By the impugned order, the Customs, Excise and Service Tax Appellate Tribunal (hereinafter referred to as ‘CESTAT’) has dismissed the appeal of the appellant herein on the ground that the appellant could not produce the evidence to prove the expenditure incurred under certain heads, viz., rent for duty paid godown, depreciation for bottles and quantity discount given in kind. The position that was taken by the assessee before the authorities was that these expenditures could be actually ascertained only afterwards and for this reason, even a request was made to the assessing officer for provisional assessment as the actual expenditure could not be communicated at the time of assessment having regard to the nature of such expenses.
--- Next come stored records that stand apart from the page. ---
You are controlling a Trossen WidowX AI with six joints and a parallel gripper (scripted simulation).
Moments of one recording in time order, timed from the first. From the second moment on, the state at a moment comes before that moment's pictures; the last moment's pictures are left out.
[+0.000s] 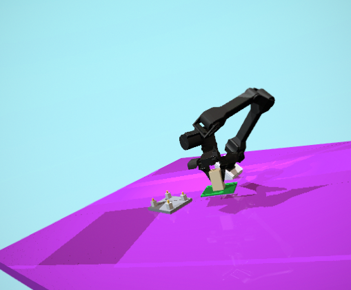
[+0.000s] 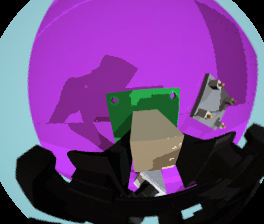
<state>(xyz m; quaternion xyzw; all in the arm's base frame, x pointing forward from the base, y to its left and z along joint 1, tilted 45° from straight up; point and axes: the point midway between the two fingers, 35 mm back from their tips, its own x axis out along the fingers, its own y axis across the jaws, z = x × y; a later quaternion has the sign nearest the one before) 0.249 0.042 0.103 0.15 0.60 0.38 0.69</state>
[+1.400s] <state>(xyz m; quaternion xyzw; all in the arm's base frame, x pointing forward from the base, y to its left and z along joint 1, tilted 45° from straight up) 0.271 -0.020 0.120 0.18 0.61 0.35 0.68</state>
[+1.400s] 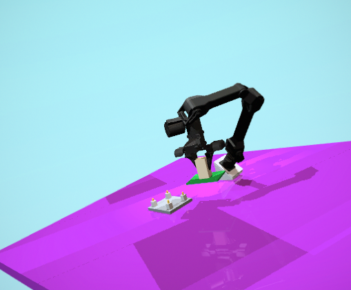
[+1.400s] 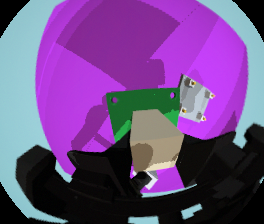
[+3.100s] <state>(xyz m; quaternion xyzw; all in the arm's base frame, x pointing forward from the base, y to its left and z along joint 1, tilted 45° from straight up) 0.320 -0.103 0.041 0.26 0.66 0.27 0.66</state>
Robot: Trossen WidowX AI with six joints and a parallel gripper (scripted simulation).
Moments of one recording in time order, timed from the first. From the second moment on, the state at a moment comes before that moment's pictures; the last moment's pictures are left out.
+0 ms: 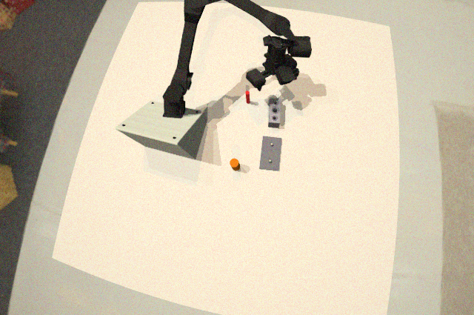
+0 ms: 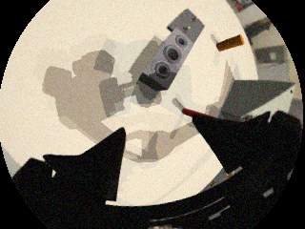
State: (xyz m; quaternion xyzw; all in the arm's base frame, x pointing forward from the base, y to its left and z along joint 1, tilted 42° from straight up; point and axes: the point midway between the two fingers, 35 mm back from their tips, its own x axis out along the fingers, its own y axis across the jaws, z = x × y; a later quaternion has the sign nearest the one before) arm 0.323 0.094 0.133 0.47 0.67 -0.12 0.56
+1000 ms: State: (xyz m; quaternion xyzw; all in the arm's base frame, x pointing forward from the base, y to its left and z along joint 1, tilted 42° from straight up) arm 0.345 0.013 0.074 0.70 0.59 -0.27 0.31
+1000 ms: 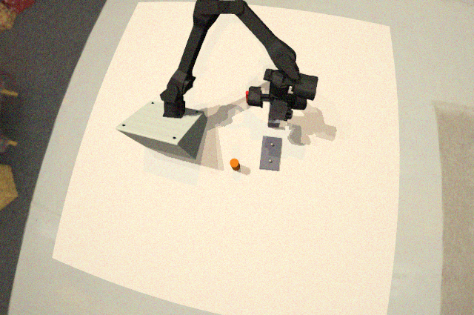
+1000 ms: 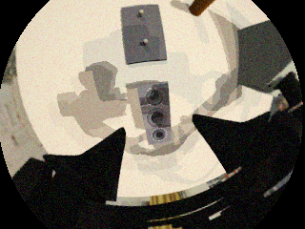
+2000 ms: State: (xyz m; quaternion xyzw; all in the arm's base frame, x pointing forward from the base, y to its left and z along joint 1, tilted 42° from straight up) arm 0.355 0.043 0.040 0.70 0.59 -0.27 0.31
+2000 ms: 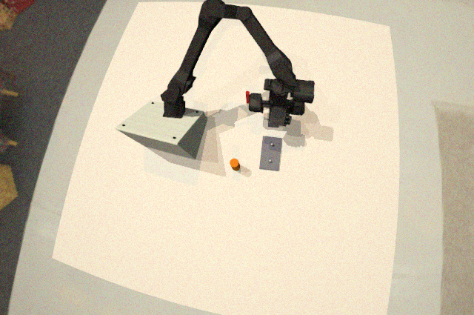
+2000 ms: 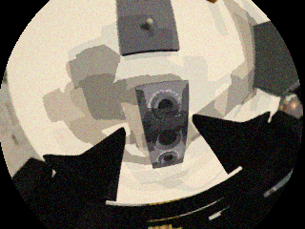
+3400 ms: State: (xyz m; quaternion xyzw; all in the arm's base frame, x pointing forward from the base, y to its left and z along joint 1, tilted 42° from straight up) arm 0.352 0.022 0.054 0.70 0.59 -0.27 0.31
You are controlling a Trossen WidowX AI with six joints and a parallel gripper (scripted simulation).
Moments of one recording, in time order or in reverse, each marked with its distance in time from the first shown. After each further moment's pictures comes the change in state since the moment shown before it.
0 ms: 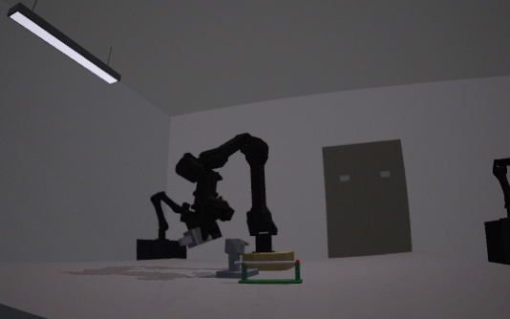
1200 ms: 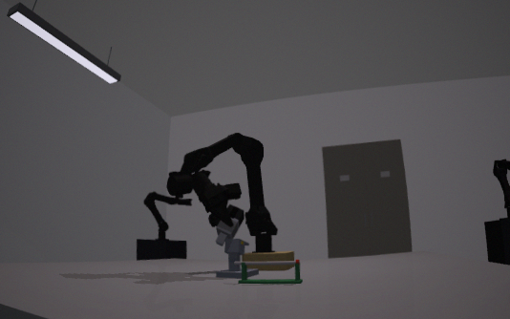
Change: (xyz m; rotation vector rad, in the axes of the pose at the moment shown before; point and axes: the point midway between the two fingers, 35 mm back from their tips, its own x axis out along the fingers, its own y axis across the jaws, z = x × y) arm -0.042 -0.011 0.069 0.554 -0.609 -0.266
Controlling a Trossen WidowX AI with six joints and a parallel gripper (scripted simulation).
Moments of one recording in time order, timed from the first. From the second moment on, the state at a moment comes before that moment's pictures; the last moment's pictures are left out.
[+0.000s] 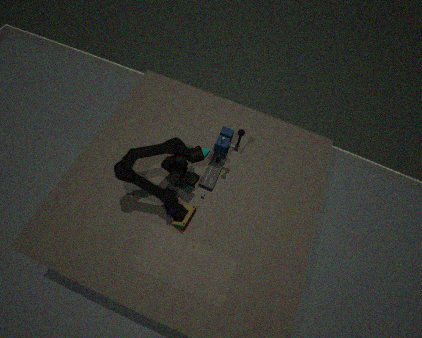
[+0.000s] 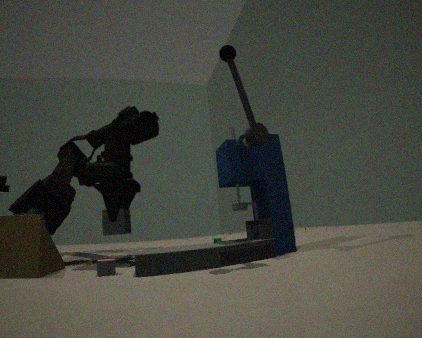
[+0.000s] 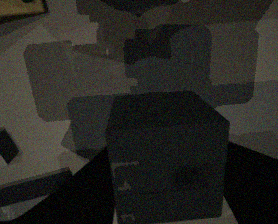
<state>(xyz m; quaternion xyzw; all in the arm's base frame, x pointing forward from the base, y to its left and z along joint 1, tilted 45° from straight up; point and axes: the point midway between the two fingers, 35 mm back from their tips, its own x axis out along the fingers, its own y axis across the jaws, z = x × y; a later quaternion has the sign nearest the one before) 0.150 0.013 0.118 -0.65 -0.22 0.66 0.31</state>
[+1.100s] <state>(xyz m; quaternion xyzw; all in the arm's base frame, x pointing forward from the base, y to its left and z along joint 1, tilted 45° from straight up) 0.191 0.044 0.091 -0.65 -0.23 0.66 0.31</state>
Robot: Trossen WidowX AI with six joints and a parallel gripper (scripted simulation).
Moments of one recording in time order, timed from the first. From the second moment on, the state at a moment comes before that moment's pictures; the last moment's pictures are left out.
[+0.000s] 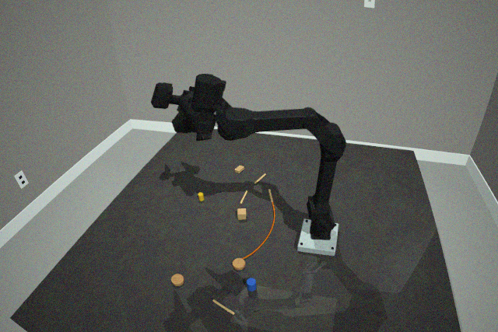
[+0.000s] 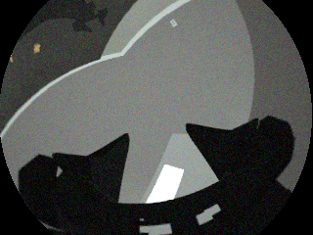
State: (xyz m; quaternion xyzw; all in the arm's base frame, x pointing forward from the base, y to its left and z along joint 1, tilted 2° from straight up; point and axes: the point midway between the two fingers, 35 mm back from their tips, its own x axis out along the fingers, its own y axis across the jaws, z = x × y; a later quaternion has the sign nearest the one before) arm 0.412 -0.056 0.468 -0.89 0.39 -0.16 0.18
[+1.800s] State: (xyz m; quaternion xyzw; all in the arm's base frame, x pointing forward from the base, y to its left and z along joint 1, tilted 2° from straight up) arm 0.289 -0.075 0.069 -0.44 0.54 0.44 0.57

It is submitted that this vital aspect of the matter is glossed over by the CESTAT. It is also pointed out before us that in the next assessment year, i.e., assessment year 1995-1996, this very contention is accepted by the Commissioner when actual expenses were produced and benefit thereof has been extended to the assessee. Against the order of the Commissioner, a copy of which is handed over, the Department has gone in appeal and the said appeal is now pending before the CESTAT. In these circumstances, appropriate course of action would be to set aside the impugned order of the CESTAT which relates to assessment year 1994-1995 and remit the case back to CESTAT to decide the appeal of this year along with the appeal of assessment year 1995-1996 which is already pending before it. It is ordered accordingly.


 


The appeal is disposed of accordingly.